__SOURCE INFORMATION__
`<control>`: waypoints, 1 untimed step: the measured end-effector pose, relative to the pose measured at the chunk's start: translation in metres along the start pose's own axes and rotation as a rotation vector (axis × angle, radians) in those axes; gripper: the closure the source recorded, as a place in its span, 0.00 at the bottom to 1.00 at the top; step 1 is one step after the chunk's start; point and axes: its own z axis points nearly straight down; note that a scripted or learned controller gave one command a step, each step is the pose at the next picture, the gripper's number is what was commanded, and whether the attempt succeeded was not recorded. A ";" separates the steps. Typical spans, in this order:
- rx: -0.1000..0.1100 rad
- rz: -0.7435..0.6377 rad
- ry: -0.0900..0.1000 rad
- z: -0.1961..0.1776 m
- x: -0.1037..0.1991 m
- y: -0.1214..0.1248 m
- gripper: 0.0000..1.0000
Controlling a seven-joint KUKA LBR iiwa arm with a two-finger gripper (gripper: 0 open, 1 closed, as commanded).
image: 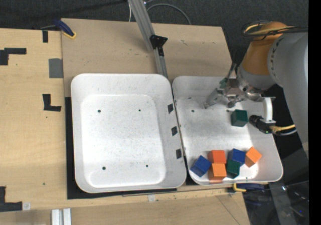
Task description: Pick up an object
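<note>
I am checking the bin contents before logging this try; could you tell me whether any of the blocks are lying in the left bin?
No: every block, including the lone green block and the cluster by the near wall, lies in the right bin.

Grey arm (281, 63) low, wrist angled leftward.
</note>
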 end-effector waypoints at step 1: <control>-0.007 -0.001 -0.001 -0.015 0.000 0.002 1.00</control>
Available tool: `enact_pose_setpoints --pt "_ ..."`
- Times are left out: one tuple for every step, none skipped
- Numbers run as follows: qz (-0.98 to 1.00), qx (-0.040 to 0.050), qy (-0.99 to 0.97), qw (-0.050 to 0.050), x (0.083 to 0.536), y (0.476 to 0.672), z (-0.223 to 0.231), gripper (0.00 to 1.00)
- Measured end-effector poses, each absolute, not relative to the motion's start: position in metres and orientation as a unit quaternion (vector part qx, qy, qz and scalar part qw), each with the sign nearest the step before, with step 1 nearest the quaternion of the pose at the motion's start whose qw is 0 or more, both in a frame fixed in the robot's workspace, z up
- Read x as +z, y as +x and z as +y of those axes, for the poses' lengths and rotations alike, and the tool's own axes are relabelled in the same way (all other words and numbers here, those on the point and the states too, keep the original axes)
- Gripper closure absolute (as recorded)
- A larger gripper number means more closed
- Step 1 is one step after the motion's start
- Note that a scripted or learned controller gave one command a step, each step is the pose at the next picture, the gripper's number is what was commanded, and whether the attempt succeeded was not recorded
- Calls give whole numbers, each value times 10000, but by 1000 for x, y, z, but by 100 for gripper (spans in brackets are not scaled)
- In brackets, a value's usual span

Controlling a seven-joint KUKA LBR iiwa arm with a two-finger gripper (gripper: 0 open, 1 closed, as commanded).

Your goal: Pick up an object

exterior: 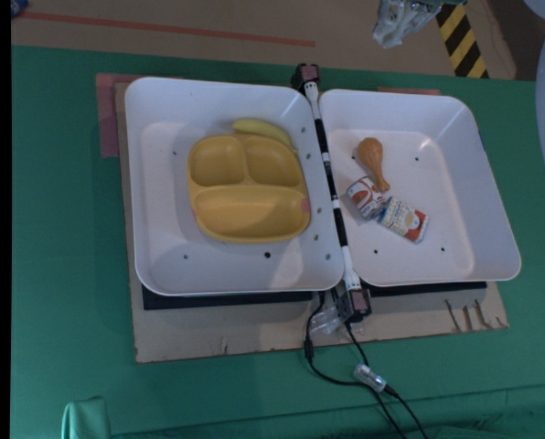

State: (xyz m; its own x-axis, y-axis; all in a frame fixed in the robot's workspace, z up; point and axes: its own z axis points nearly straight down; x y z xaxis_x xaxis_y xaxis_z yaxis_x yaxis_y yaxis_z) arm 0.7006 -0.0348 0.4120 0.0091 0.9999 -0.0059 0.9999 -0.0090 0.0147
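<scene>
The right bin [455, 126] holds a brown toy chicken drumstick [374, 160] and, just below it, a small red and white can [365, 196] lying next to an orange and white packet [403, 219]. In the left bin [163, 108] sits a yellow three-part plate [245, 187] with a yellow banana [261, 131] along its far rim. My gripper [396, 21] hangs high at the top of the view, beyond the right bin's far edge and well away from every object. Nothing shows between its fingers.
A black and white divider strip [327, 181] runs between the two bins. Cables and a small connector [368, 378] lie on the green bench in front. A yellow and black hazard strip [463, 39] marks the floor behind the gripper.
</scene>
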Motion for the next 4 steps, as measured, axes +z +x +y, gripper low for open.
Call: enact_pose_setpoints --pt "7037 30 7104 77 431 700 -61 100" --pt "7047 13 7094 52 407 700 -59 100" --pt "7046 9 7096 52 352 701 -54 100" --pt "7046 11 7096 55 352 701 -54 0"
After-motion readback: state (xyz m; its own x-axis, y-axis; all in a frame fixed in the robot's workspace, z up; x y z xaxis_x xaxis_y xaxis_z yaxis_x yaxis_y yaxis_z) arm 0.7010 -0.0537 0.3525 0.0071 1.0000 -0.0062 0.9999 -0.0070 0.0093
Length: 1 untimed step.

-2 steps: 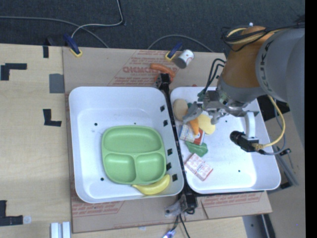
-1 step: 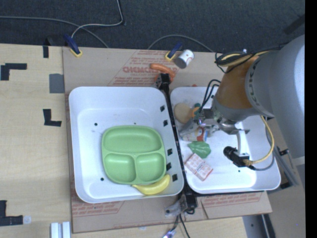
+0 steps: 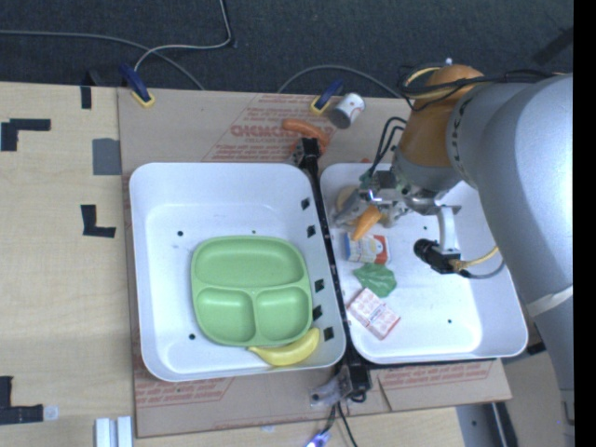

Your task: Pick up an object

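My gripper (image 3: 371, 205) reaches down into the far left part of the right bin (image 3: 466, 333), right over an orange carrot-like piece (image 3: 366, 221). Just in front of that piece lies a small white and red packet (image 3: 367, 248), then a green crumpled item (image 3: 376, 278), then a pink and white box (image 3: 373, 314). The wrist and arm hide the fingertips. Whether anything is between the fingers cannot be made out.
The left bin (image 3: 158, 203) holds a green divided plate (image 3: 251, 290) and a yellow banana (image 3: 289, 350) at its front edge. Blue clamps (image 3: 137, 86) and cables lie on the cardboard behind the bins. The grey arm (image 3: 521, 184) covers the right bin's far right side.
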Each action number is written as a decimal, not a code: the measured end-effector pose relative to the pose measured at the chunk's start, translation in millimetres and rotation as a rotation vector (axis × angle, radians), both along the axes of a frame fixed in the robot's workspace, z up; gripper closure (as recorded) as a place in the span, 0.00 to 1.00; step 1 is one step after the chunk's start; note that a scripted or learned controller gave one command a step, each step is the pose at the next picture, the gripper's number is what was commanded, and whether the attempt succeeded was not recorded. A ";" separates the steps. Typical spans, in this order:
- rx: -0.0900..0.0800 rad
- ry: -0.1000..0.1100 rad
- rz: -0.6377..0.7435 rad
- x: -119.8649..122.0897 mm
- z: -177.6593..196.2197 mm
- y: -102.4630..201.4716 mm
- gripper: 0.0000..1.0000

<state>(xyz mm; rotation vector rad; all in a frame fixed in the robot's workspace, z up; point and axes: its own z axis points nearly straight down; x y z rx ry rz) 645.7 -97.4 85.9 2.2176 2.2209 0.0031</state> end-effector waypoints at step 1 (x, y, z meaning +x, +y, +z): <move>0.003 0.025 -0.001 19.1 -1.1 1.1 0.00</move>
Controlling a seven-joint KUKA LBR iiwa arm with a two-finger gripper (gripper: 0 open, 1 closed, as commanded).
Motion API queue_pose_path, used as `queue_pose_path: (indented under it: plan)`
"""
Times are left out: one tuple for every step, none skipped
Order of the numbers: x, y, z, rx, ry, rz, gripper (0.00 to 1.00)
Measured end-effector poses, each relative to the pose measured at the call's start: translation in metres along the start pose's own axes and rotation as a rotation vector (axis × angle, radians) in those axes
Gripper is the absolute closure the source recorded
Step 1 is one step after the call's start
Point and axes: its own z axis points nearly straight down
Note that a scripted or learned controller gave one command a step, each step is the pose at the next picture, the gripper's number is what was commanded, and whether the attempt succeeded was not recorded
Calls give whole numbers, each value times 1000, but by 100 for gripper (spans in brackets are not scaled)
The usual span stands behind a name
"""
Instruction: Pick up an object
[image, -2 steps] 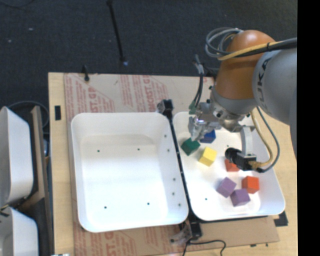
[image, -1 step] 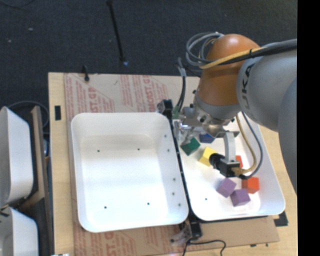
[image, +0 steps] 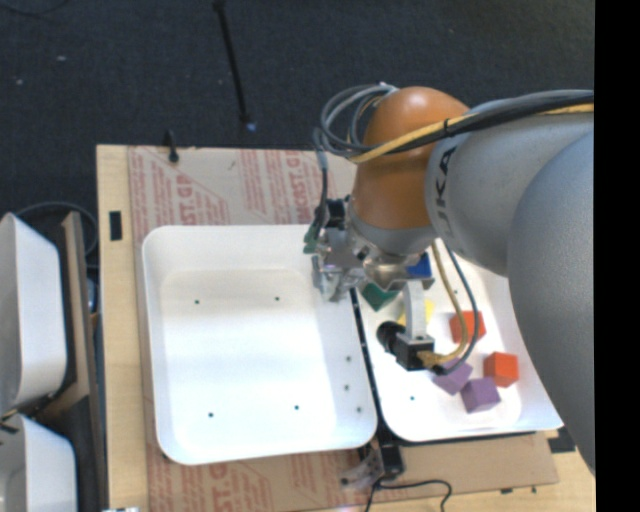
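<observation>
Printed cardboard sheet (image: 230, 185), dark floor (image: 120, 70) beyond

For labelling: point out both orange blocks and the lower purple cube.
upper orange block (image: 467, 326): camera view, top face.
lower orange block (image: 503, 369): camera view, top face.
lower purple cube (image: 482, 395): camera view, top face.

Floor: dark speckled carpet (image: 120, 70), thin black cable (image: 235, 75) crossing it | Bench: tan top (image: 112, 400) under red-printed cardboard sheet (image: 230, 185) | Left edge: white containers (image: 25, 300) | Light: even, soft.
</observation>
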Motion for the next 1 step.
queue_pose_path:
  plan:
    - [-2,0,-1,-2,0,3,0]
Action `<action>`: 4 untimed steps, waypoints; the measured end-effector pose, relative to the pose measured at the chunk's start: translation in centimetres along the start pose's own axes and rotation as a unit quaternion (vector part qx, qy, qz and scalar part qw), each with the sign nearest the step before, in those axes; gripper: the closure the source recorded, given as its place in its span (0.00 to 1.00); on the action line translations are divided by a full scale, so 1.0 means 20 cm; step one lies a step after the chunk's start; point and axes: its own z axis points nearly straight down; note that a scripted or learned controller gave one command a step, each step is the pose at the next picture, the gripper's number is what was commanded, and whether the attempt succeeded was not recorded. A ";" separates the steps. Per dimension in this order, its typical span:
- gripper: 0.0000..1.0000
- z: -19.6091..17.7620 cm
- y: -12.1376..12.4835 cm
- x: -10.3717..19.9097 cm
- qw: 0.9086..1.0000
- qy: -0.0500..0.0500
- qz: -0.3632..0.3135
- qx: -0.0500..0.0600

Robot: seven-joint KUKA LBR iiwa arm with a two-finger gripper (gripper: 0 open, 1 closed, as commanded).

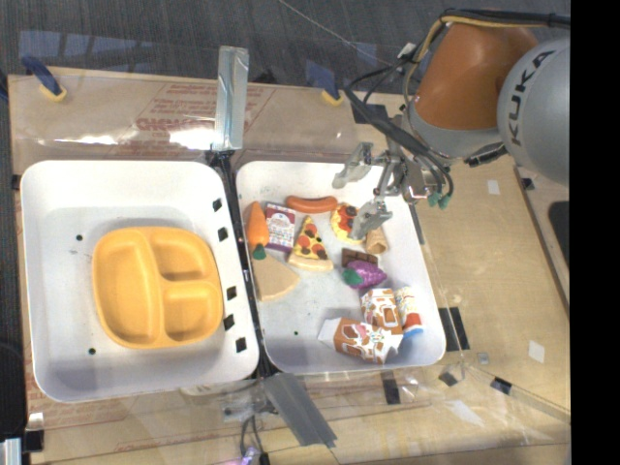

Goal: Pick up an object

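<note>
My gripper (362, 195) hangs over the back right corner of the right bin (300, 332), open, with nothing between its fingers. One fingertip (371, 217) is low beside a small yellow toy (343, 221) and a cone-shaped toy (377, 241). Just left of the gripper lies a red sausage (312, 202). Further left are an orange carrot (256, 229), a red-and-white carton (279, 229) and a pizza slice (310, 244). A purple grape bunch (364, 275) and a tan bread slice (276, 280) lie mid-bin.
Two printed snack boxes (385, 308) (359, 340) sit at the right bin's front right. The left bin (53, 197) holds a yellow divided plate (155, 285). A grey divider (232, 100) stands behind the seam between the bins. Cables trail from the wrist (387, 114).
</note>
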 end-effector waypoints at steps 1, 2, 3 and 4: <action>0.00 0.26 -0.10 0.35 0.992 0.001 -0.123 -0.001; 0.00 0.67 -0.25 0.55 0.998 -0.010 -0.066 0.002; 0.00 0.65 -0.11 0.60 0.997 -0.020 -0.081 0.006; 0.00 0.53 0.20 0.28 0.992 -0.001 0.129 -0.001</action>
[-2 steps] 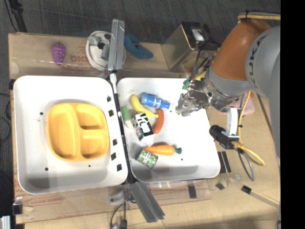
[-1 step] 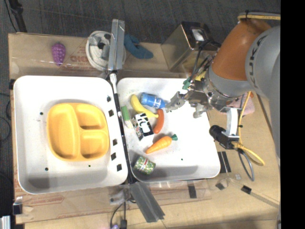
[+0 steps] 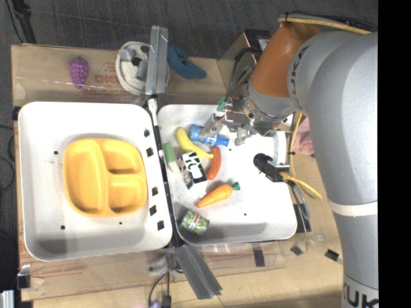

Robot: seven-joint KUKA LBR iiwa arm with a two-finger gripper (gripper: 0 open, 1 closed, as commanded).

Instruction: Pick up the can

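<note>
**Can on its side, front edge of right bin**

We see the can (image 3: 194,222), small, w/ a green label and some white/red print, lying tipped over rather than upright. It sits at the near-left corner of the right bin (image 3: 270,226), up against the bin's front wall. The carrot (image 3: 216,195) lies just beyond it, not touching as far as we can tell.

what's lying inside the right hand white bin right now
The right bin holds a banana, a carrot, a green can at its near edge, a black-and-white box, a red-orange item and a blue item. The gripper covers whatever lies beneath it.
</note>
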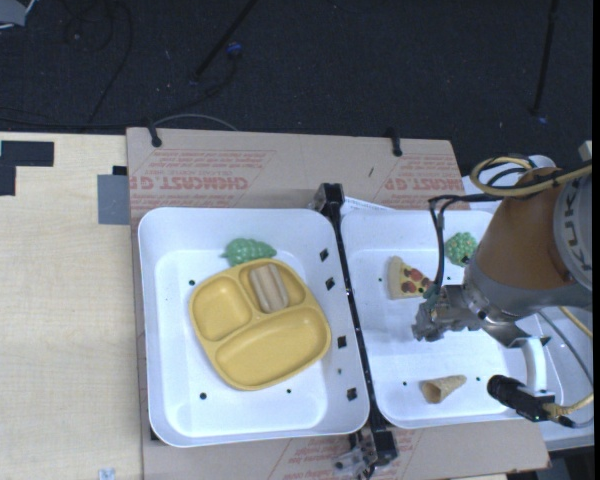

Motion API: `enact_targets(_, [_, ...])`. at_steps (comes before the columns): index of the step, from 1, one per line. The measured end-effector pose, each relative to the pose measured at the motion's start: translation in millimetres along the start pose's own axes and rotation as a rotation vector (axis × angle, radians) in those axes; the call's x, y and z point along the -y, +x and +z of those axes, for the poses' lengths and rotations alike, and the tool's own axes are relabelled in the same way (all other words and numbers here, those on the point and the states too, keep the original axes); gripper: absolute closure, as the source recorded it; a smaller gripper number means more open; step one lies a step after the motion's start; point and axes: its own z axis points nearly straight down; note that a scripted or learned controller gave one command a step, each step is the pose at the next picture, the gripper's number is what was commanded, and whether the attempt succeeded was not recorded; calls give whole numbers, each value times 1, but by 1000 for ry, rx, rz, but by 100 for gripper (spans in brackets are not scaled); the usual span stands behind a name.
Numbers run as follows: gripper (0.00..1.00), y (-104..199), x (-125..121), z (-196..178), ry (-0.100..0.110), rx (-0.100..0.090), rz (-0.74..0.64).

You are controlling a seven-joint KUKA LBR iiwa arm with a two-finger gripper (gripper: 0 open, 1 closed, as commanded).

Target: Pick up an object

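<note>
My gripper (430,325) hangs low over the middle of the right bin (380,388), under the arm's orange band. A pizza slice (405,278) lies just up and left of it. An ice cream cone (442,388) lies below it near the bin's front wall. A green grape bunch (461,245) sits at the back, partly behind the arm. I see nothing held between the fingers.
The left bin (170,268) holds a yellow divided plate (260,328) with a hot dog (270,288) in one compartment and a green leafy piece (248,251) at its back edge. A black divider (345,308) separates the bins. Cables lie at the right.
</note>
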Motion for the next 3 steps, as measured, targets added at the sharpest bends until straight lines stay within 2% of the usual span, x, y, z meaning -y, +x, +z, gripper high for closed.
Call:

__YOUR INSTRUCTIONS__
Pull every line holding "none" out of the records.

__EXERCISE RESULT__
- Times are left out: one tuple for every step, none skipped
Times are left out: one tuple for every step, none skipped

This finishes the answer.